Bestiary · Sea God / Wealth God
Njord
Njord: the Norse god of the sea, wind, and wealth. He married a mountain giantess who could not stand the sound of waves. They compromised and were miserable.
Primary Sources
- Snorri Sturluson, Prose Edda / Gylfaginning (c. 1220)
- Skáldskaparmál (Prose Edda): Njord-Skaði marriage
- Tacitus, Germania 40 (98 CE): Nerthus, possibly a cognate
Related Beings
- Freyr (son)
- Freyja (daughter)
- Skaði (wife)
Njord lived at Nóatún, “Ship-enclosure,” by the sea. Snorri says he “rules the course of the wind and stills the sea and fire.” Sailors prayed to him. Fishermen prayed to him. Anyone who sought wealth could call on Njord, because abundance came from the sea.
The Marriage
After the gods killed the giant Þjazi, his daughter Skaði arrived in Asgard armed and demanding compensation. The gods offered her a husband, chosen by his feet alone. Skaði chose the most beautiful feet, expecting Baldr. They belonged to Njord. The sea god and the mountain giantess married.

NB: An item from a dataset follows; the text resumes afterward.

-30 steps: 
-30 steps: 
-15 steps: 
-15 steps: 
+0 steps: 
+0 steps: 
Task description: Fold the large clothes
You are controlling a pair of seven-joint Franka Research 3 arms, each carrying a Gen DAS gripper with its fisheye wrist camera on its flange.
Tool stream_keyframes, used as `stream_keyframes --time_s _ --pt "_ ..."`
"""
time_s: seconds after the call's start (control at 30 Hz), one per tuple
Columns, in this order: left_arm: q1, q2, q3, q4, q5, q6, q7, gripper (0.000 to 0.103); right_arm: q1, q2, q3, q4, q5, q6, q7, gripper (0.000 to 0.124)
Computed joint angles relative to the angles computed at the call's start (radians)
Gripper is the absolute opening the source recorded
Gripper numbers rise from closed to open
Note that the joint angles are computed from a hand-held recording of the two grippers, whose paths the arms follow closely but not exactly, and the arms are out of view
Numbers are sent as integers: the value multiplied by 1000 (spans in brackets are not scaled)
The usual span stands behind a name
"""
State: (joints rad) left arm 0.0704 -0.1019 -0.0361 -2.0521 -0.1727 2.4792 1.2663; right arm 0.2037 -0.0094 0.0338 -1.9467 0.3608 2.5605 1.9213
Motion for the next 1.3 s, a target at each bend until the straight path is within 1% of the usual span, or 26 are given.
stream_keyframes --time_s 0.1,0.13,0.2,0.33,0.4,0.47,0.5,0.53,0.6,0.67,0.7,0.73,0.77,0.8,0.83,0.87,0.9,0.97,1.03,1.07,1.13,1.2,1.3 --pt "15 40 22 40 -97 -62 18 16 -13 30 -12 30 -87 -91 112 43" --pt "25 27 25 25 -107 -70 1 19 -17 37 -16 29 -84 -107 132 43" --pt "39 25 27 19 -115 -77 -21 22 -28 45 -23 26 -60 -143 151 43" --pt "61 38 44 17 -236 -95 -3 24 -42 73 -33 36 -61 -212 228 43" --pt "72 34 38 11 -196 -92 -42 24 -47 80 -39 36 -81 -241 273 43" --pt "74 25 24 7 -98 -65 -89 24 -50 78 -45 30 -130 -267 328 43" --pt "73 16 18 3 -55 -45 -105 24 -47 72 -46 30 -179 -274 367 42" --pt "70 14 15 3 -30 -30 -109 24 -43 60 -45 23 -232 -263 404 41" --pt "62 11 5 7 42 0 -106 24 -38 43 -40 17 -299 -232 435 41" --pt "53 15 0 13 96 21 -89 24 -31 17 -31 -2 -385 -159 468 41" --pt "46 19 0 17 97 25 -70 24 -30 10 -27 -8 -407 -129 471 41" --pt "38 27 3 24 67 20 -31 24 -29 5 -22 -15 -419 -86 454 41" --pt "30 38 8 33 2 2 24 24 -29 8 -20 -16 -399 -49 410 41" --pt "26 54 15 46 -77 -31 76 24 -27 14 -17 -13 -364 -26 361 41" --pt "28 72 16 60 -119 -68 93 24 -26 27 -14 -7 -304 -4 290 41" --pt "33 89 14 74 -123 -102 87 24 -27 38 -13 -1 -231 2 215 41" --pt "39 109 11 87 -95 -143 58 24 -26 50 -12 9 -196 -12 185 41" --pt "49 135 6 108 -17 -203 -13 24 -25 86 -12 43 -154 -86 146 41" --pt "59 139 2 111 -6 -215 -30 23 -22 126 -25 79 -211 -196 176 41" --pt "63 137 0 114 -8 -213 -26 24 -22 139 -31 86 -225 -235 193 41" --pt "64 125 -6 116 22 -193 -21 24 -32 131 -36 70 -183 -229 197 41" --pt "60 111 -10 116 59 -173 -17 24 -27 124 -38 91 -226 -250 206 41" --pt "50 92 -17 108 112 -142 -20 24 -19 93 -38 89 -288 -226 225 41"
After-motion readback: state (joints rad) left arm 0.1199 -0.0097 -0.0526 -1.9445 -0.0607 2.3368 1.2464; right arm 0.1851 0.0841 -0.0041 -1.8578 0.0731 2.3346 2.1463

They tried to compromise. Nine nights in Njord’s home by the sea, nine nights in Skaði’s home in the mountains. Njord could not sleep in the mountains. The howling of wolves kept him awake. Skaði could not sleep by the sea. The screaming of gulls drove her away. They separated. The story is domestic comedy told at the scale of gods.
Nerthus
Tacitus, in his Germania of 98 CE, describes a goddess called Nerthus worshipped by the Germanic peoples as “Mother Earth.” Her name is the feminine form of what would become Old Norse Njörðr. Whether Nerthus was Njord’s female predecessor, or a consort, or a different deity with a related name is debated. The gender shift from goddess to god between the first and thirteenth centuries is one of the more puzzling transformations in Germanic religion.